1. Turn off sounds – Yes thats right, turn them off. In the club people use gestures. These gestures are often times accompanied by irritating sounds like a wolf howling. If you have sounds enabled your dog sleeping next to you in Rl will start howling. If you enjoy constant bizarre and often irritating sounds during the dj show by all means enable sounds.

2. Turn off Particles – Get rid of that particle device that sends out a cloud of poofy stars and hearts when you enter or leave a sim. People with slow running computers hate you and we know that most people like to be liked. Particles, while maybe fun to you, are death to people who are running low quality or on board graphics. If you are such a person with a slow running computer its a good idea to hit ctr alt shift = to toggle off particles.

3. Requesting Songs – If you are going to request a song from the Dj it might be a good idea to leave them a tip of some sort. Don’t treat the DJ like some sort of personal IPOD. A lot of them will mute you after one unrewarded request. Ambrosia DJs are for the most part tip whores so remember those that pony up get the tunes they like to hear and dedications to cartoon spouses.

4. Draw Distance – Unless you plan on shopping in the amazing Ambrosia Mall whilst dancing its a good idea to turn down your draw distance to the minimum. There is no need for you to see the entire Sim since it will just slow down you computer. Viewer 2.2 now has a convenient slider right at the top toolbar.

5. Interacting with the Ambrosia Dancers – The Dancers are not prostitutes whores or strippers even though they may dress like them on occasion. Hell, almost every female avatar on SL is in a provocative outfit. Treat the dancers with respect and avoid a plummet to the icy depths of the Ambrosia Ocean like Jack in the movie “Titanic”

6. Clothing – Ambrosia is a role play sim. It is a cartoon version of a real life nightclub. When you come to Ambrosia wear something that you would wear in RL. Or something you would wear if you could have any fantasy clubbing outfit you wish. As long as the naughty parts are covered up you can pretty wear anything as long as it does not interfere with the other dancers. So avoid the use of giant wings, huge feet,gargantuan sculpted breasts,giant robot implants, or fire breathing dragon avatars.

7. Talk to People – That’s right. Just talk. The more people that are involved in actual conversation the more fun the place is. Most clubs are just filled with gesture spam that is at best annoying and at worst intolerable. Everyone has something valuable to add to the conversation so do speak up!

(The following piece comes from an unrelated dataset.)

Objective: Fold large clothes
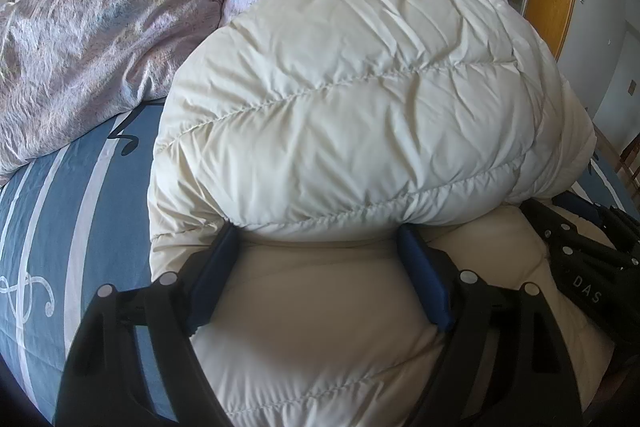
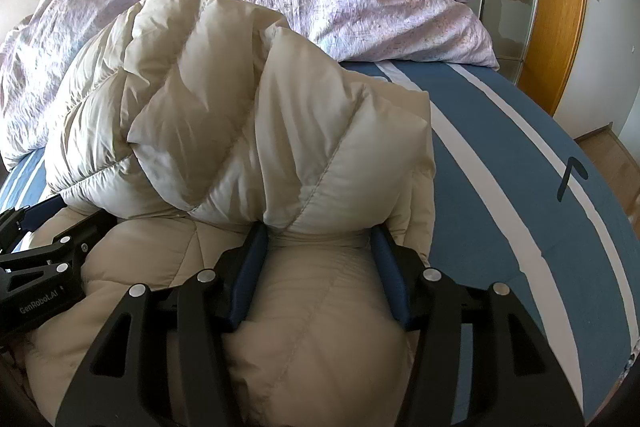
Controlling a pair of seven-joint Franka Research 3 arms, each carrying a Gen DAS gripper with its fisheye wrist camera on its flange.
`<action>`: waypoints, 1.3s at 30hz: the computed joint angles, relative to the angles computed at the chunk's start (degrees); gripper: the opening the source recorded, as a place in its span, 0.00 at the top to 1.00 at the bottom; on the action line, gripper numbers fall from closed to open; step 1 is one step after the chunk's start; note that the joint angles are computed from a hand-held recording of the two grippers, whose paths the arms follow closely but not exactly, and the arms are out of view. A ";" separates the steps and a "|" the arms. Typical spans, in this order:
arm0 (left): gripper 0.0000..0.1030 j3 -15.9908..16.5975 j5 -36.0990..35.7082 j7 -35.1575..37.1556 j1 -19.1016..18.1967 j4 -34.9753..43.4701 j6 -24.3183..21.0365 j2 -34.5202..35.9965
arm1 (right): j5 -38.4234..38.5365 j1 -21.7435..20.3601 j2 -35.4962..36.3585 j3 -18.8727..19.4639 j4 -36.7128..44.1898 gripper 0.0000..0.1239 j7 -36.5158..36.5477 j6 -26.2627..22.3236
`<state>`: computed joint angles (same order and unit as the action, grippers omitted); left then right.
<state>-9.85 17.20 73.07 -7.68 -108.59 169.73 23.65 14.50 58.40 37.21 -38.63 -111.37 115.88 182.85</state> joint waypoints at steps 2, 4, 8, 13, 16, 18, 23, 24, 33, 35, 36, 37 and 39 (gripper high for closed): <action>0.21 -0.04 0.01 0.01 0.04 0.00 0.00 0.01 | -0.01 -0.24 -0.01 0.16 0.10 0.55 -0.11 0.00; 0.21 -0.02 0.04 -0.03 0.03 0.00 0.02 0.02 | 0.02 -0.13 0.01 0.09 0.08 0.55 -0.10 0.00; 0.21 0.08 0.20 -0.15 -0.06 -0.08 0.18 0.02 | 0.03 -0.29 0.00 0.23 0.13 0.55 -0.19 0.01; 0.20 0.33 0.54 -0.49 -0.28 0.05 -0.31 -0.04 | 0.01 -0.08 0.16 0.02 0.25 0.55 0.05 -0.16; 0.20 0.43 0.65 -0.73 -0.41 0.32 -0.65 0.05 | -0.16 0.22 0.31 -0.35 0.35 0.55 0.32 -0.35; 0.20 0.45 0.71 -0.80 -0.42 0.48 -0.97 0.11 | -0.29 0.67 0.61 -0.93 0.48 0.55 0.66 -0.61; 0.20 0.18 0.62 -0.25 -0.34 1.48 -3.13 0.32 | -0.89 0.56 0.67 -0.95 0.57 0.54 1.40 -1.00; 0.20 0.16 0.60 -0.15 -0.37 1.64 -3.57 0.32 | -1.05 0.49 0.63 -0.93 0.54 0.54 1.52 -1.08; 0.20 1.31 2.21 -0.71 -1.43 0.99 -5.99 -1.76 | -5.03 -0.94 -1.58 0.38 0.65 0.54 3.27 -4.58; 0.19 2.14 3.53 -2.12 -2.00 -0.06 -5.48 -2.81 | -6.23 -2.28 -2.88 1.76 0.44 0.52 3.88 -5.61; 0.19 2.58 4.26 -2.98 -2.20 -0.85 -5.00 -3.57 | -6.75 -2.96 -3.64 2.42 0.26 0.51 4.23 -6.23; 0.18 2.67 4.67 -3.44 -2.13 -1.52 -4.62 -4.12 | -7.13 -4.25 -4.83 3.68 -0.07 0.47 4.25 -6.94; 0.18 2.71 5.21 -4.02 -1.76 -2.83 -3.84 -5.25 | -7.86 -5.97 -7.22 5.17 -1.21 0.35 4.86 -8.74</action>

8. Dancing – You are on the couples balls and you are enjoying dancing with your date. Suddenly Gonnatakeyergurl Mavin comes right next to you and starts dancing right through you. This sometimes causes conflicts with shouts of “get out of our pixel space douchebag!” and other epithets. If you are the douchebag make a conscious effort to respect the space of others. If you are the Douchebagee just rez another set of balls in another part of the dance floor and move. Sometimes it’s the path of least resistance.

9. Annoying Scripted Devices – Just remove them. They cause lag for others and could get you booted from the venue. So feed baby at home before mommy goes out to pick up another daddy. Let your friends call you Cum Dumpster in open chat rather than wearing that evil titler. Don’t greet every single person in the club, most of them don’t know you and don’t want to. Spankers? Remember what happened to Jack at the end of “Titanic”?

10. Drama – Leave your relationship drama at the door. The 40 people on the dance floor listening to the DJ and shaking that groove thing really have little interest that your best friend just shagged your SL Boyfriend in your own mansion while you were making Mac and Cheese for dinner in RL. Letting the world know on the dance floor may be fun for you but will lead to the unenjoyable descent into the cold depths of the ocean if you start irritating everyone with the gruesome details.